Could you copy every line in the listing below that has the word "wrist"?

INPUT MATERIAL:
---+---

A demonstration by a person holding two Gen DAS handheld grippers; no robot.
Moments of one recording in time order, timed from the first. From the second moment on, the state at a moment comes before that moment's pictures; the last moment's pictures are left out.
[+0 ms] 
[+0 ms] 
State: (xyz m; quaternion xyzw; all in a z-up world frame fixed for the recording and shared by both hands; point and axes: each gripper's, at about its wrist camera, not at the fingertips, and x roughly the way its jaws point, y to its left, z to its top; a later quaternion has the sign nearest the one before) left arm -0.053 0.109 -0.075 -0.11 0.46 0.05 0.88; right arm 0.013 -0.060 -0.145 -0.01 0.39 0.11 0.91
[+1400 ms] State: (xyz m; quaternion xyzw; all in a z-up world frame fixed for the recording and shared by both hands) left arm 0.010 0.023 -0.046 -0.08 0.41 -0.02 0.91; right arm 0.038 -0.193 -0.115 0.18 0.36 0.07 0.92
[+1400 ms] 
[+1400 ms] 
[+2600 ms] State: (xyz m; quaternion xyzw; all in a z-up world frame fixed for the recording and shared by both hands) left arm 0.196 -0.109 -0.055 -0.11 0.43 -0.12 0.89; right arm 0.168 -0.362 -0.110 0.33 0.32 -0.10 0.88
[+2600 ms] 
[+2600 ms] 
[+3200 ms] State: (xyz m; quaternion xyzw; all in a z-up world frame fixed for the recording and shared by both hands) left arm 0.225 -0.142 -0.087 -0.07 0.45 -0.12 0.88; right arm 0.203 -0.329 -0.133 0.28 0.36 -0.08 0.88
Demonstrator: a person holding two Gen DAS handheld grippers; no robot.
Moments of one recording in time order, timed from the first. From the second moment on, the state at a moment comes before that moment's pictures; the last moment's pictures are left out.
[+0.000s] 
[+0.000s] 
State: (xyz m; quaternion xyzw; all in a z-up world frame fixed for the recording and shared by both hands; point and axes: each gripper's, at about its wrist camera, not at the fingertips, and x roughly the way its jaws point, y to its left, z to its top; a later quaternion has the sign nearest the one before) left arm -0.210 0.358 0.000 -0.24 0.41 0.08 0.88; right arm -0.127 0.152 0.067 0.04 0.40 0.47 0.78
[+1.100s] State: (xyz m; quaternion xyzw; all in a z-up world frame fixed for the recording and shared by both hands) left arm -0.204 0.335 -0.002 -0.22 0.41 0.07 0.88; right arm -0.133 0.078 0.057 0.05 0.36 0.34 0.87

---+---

SOLUTION:
State: (xyz m; quaternion xyzw; all in a z-up world frame fixed for the recording and shared by both hands; point and axes: each gripper's, at about its wrist camera, not at the fingertips, and x roughly the way its jaws point, y to its left, z to its top; a later quaternion has the sign nearest the one before) left arm -0.053 0.109 -0.075 -0.11 0.46 0.05 0.88; right arm 0.013 -0.060 -0.145 -0.01 0.39 0.11 0.91
State: (xyz m; quaternion xyzw; all in a z-up world frame fixed for the recording and shared by both hands; point and axes: each gripper's, at about its wrist camera, not at the fingertips, and x roughly the way its jaws point, y to its left, z to its top; a later quaternion has the sign nearest the one before) left arm -0.210 0.358 0.000 -0.24 0.41 0.08 0.88; right arm -0.127 0.152 0.067 0.04 0.40 0.47 0.78

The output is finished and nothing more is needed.